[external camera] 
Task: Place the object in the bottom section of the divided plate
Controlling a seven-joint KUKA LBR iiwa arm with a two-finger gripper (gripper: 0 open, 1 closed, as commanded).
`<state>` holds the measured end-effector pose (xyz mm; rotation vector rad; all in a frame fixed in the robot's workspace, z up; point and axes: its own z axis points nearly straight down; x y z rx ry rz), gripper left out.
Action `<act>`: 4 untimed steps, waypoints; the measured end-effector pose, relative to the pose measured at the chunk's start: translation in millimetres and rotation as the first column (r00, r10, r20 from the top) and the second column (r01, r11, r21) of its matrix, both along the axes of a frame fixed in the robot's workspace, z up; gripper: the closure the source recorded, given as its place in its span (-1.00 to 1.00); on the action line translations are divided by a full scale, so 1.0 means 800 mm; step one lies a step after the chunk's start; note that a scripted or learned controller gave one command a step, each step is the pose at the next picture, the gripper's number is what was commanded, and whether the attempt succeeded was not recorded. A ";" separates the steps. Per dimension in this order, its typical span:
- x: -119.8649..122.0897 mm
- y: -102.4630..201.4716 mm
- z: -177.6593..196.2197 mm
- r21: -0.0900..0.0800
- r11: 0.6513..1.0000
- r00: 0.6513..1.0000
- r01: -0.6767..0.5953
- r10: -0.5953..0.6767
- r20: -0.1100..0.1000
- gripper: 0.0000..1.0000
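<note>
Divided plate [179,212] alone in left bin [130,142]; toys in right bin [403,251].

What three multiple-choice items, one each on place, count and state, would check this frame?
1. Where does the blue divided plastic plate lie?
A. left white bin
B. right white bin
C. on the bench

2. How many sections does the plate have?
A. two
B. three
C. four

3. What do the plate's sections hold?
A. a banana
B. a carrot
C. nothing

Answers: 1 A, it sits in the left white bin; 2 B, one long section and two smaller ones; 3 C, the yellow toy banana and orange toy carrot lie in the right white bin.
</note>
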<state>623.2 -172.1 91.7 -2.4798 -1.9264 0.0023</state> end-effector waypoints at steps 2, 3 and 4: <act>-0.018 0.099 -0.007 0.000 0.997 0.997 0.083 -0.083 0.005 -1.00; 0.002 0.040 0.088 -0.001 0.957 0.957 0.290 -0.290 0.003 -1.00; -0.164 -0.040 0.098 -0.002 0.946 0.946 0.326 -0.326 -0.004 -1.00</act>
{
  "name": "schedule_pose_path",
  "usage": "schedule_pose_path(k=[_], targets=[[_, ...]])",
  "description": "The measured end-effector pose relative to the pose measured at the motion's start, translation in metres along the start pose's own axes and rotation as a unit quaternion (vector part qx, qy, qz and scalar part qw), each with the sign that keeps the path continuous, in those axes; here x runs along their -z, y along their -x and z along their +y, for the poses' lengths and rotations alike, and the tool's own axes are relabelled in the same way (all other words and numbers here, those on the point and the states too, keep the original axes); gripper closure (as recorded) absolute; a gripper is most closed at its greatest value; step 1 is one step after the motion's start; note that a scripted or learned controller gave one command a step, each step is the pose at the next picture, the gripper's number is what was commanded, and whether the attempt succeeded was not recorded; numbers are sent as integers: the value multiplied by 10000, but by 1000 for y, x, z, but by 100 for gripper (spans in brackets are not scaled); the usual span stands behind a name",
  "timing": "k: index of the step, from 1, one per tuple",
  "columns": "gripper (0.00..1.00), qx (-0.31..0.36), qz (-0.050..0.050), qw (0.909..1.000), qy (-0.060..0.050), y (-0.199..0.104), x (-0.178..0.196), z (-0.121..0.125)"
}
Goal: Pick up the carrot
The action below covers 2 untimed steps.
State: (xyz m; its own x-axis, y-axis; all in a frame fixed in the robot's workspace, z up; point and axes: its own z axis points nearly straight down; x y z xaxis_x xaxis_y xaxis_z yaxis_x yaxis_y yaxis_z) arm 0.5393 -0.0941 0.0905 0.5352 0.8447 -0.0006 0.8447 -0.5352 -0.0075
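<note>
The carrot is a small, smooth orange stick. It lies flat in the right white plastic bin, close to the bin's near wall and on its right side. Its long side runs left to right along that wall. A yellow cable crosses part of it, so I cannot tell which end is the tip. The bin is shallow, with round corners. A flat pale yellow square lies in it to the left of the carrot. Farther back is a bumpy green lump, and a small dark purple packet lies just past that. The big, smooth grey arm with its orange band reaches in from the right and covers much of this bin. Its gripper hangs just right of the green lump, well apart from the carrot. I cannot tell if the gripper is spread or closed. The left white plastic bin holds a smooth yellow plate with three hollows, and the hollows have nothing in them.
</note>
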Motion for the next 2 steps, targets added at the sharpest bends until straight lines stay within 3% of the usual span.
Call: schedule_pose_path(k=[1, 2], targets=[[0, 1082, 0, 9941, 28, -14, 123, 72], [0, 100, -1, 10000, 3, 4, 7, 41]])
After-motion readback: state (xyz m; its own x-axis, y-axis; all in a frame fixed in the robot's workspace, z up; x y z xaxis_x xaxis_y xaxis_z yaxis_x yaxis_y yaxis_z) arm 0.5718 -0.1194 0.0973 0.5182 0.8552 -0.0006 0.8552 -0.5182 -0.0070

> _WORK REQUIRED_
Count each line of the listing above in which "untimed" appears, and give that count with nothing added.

> _ANSWER SPACE_
2